Many chose to participate in the game knowing that it could be costly to them. It is difficult to say what kind of an effect the game had on the players. As a game 1943 was a success and there is now a small but growing larp subculture aching for more games like this. If games can be used to foster agency in the players, they may become empowered in their daily life as well.

From a purely theoretical point of view this game is also interesting. It underlines the fact that play can be interpreted as very transgressive and that it can have very serious consequences. In the eyes of the society the magic circle of play is based on a social contract, but establishing that contract is only possible in a free society.


  1. Interesting! Larp would probably spread faster and avoid official interference if it was set in a completely fictional world. Would it be less or more empowering playing elven partisans?

  2. I’d say a lot more. Especially because it’s easier to run rampant in plain sight.

  3. People who run repressive regimes may not share any of our basic values but that doesn’t mean they’re idiots. Censors and every other kind of mind police out there are, of course, highly aware of allegory and metaphor. So it probably wouldn’t be less dangerous, except on some practical levels – these players, for instance, had to face that pictures of in-game Nazi insignia could be published as off-game “proof” that participating NGOs are secretly fascist.
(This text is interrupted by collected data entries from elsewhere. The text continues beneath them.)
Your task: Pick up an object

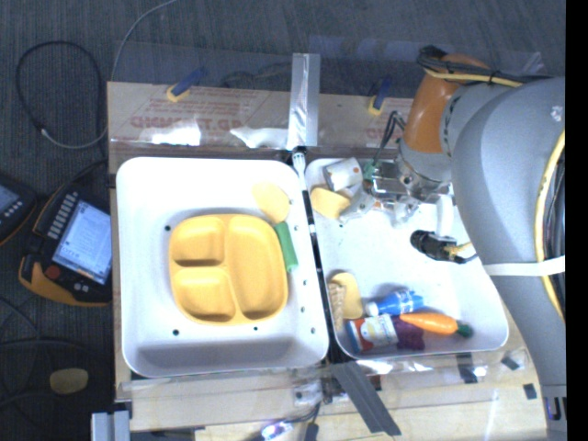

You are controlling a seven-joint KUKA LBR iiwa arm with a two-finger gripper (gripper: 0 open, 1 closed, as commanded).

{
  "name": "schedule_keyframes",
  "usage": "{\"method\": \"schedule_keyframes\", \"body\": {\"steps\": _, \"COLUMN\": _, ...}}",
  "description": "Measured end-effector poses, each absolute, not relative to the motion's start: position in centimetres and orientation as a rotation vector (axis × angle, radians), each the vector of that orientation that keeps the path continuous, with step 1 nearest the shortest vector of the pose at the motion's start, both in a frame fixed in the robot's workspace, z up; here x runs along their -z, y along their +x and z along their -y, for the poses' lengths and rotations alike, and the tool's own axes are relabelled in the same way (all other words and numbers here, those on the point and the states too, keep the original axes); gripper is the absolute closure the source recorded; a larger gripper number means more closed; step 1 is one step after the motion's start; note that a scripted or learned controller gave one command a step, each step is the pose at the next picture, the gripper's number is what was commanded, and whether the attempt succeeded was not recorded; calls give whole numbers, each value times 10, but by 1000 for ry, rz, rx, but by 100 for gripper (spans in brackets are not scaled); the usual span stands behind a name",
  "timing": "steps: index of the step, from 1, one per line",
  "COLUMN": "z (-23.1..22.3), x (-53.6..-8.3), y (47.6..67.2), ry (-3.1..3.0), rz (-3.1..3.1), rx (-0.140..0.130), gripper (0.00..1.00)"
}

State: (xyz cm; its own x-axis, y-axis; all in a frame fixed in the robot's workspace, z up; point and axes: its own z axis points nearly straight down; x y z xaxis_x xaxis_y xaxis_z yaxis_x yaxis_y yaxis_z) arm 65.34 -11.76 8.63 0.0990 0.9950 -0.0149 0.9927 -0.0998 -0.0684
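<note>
- White bins side by side on counter (220,108): left bin (147,191), right bin (395,265), sharing a middle wall.
- Grey arm (501,154) in from the right, orange band (427,108) over the right bin's far edge, wrist bent down and leftward into the far corner.
- Gripper (384,191) low over the far end of the right bin, aimed at the corner clutter. Grip width unreadable from this angle: cannot tell.
- No object seen between the gripper's tips, so nothing counted as held.
- Likely target, judged by nearness: white cup (344,173) tipped against the far wall, or yellow lump (328,202) just beside it at the middle wall. Both close to the gripper; touching or apart unclear.
- Corner spot awkward: two walls close by, little room to straddle either piece, risk of a shove instead of a grip.
- Near end of right bin, well apart from the gripper: tan piece (344,292), blue bottle (397,301), carrot (429,322), can (366,333), purple piece (411,340), bunched together and partly overlapping, probably slid there.
- Left bin: yellow tray (228,266) flat across most of the floor, green stick (287,244) along its right edge, yellow disc (271,200) at its far corner.
- Pick not yet done; approach or grasp step most probable.
</note>
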Motion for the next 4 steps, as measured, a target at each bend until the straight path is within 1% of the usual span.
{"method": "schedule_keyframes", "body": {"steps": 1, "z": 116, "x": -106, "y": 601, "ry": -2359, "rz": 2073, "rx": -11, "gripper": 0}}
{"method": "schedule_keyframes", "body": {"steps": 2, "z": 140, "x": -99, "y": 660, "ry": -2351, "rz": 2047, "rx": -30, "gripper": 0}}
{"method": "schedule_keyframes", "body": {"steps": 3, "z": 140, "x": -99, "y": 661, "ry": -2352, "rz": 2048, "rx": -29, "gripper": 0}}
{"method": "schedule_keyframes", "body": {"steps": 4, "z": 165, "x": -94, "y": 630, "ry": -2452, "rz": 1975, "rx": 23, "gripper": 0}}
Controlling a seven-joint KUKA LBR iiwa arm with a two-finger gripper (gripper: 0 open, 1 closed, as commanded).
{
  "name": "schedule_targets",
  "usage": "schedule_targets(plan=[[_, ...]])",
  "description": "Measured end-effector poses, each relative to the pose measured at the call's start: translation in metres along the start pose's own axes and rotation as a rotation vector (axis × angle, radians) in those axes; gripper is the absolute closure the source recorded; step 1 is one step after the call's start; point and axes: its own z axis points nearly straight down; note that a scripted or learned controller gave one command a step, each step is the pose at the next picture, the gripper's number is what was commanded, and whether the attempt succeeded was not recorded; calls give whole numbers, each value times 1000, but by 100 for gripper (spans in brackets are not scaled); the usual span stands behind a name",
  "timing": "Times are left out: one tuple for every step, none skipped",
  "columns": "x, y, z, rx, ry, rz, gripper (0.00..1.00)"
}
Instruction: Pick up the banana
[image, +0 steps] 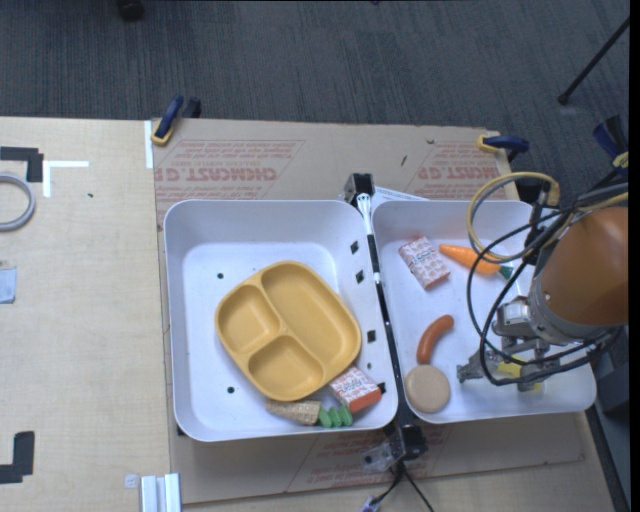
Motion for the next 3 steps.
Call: schedule_targets(plan=[[53,-42,-89,3,-1,154,0],[15,-6,0,1,0,73,0],[-40,-2,0,1,1,-71,0]])
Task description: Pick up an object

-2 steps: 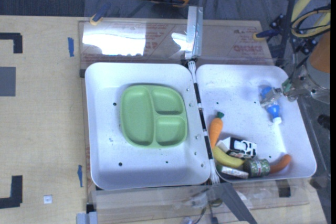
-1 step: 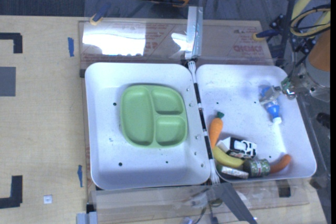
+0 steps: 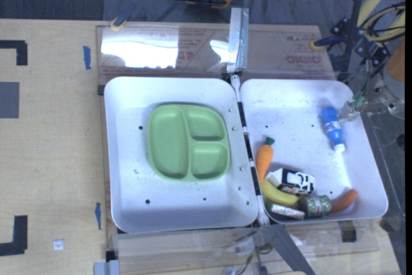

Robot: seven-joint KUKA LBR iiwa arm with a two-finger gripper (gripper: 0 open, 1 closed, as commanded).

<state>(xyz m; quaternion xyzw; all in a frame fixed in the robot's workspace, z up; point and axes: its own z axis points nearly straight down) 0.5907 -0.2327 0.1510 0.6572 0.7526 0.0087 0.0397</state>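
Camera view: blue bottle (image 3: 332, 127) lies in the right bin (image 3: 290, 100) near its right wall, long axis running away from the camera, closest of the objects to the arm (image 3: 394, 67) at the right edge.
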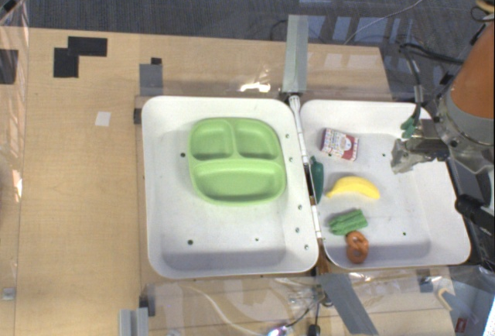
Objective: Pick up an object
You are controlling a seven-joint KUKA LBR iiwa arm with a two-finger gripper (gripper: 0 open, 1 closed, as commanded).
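Your pincer (404,157) hovers at right; whether it's spread, you cannot tell. The banana (354,188) looks light, smooth, slippery: grip its thick middle.

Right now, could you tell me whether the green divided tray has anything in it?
Empty. The green divided tray lies flat in the left bin, and all three of its compartments show only bare green plastic.

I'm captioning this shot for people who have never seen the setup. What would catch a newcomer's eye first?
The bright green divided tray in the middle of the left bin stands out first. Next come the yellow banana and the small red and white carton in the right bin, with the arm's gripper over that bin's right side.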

    But entirely fictional settings do have the twin benefits of the writers/organizers being able to emphasize some aspects of a situation over others, maybe enabling a deeper focus on them; and second of the player perhaps allowing himself deeper immersion into culturally dangerous behaviors in a fictional environment… Maybe that translates into “more empowering” – although bravery in the face of something that isn’t very scary is probably less empowering, no?

    Overall, I agree with Mike though. I think there is a kind of extra protection in genre fiction, which always has certain requirements – Costa-Gavras’ Z has to be about truth and power because it is a thriller, and Starship Troopers has to be about humanity, since there are aliens in it. Although god knows how far “it’s not politics, it’s genre” flies as a defense in the real world.